● **Description of the task**
In the entries below, how many lines contain the string "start"? Respond with the number only.

Recorded data:
"""

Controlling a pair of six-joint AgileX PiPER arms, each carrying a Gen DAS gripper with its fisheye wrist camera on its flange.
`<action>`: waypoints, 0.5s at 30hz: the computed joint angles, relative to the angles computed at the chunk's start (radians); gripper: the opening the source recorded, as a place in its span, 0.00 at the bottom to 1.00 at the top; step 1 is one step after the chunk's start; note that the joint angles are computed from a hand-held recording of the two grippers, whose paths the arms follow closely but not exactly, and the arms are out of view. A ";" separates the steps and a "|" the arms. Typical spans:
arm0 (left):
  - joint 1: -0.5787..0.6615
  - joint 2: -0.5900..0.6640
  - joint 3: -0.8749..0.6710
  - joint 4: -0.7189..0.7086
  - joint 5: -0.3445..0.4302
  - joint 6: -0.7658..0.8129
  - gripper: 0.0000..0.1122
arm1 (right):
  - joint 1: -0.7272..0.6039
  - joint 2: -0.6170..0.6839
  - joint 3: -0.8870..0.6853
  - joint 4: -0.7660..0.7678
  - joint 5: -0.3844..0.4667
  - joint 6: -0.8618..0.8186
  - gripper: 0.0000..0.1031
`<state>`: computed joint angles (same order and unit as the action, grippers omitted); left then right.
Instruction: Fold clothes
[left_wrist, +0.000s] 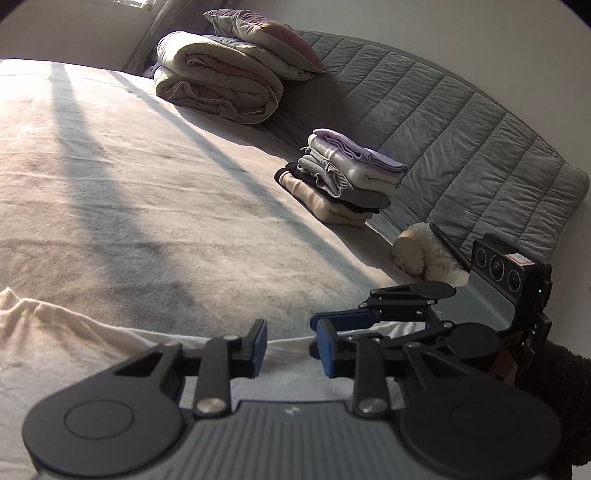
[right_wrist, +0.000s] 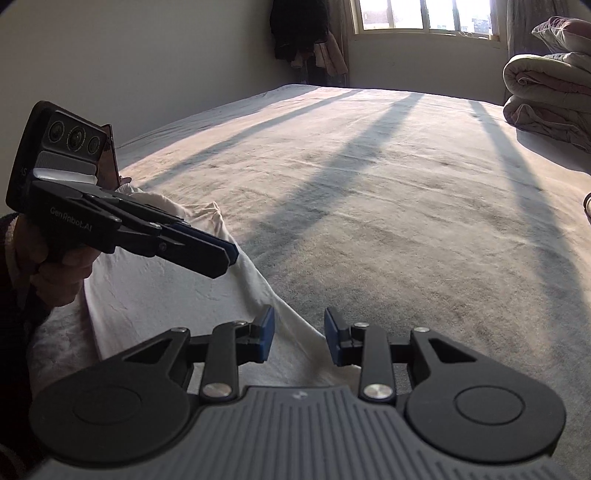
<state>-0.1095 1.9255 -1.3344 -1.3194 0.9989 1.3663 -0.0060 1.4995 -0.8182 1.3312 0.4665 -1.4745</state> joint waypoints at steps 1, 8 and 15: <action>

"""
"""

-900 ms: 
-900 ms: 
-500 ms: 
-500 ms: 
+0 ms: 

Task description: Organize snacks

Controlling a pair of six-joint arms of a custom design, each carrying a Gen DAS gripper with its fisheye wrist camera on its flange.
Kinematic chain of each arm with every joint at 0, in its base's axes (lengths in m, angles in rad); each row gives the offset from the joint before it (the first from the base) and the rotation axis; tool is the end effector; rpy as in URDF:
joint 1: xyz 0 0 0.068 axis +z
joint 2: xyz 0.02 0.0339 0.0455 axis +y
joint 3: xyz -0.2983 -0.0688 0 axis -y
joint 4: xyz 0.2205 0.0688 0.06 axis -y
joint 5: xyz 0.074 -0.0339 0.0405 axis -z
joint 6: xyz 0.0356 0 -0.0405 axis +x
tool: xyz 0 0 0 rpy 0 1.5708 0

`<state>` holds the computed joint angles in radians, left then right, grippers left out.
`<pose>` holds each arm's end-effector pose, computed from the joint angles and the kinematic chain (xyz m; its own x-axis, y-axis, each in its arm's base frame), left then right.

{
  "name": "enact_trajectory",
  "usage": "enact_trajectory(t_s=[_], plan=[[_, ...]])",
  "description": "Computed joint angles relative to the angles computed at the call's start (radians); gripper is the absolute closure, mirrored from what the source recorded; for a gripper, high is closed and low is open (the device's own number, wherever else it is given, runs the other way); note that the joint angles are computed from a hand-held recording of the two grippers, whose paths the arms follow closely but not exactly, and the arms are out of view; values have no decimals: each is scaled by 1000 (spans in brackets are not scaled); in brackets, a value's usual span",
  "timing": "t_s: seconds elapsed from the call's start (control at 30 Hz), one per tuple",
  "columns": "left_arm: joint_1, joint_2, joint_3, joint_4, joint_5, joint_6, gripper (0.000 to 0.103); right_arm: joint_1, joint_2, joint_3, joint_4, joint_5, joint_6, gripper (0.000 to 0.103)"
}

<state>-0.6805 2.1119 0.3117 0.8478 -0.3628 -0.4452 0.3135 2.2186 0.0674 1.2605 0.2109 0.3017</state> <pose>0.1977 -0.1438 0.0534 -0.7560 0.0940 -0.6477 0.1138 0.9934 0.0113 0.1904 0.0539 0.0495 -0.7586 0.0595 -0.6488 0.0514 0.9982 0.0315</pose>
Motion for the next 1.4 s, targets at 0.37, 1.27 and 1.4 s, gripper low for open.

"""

● **Written response**
3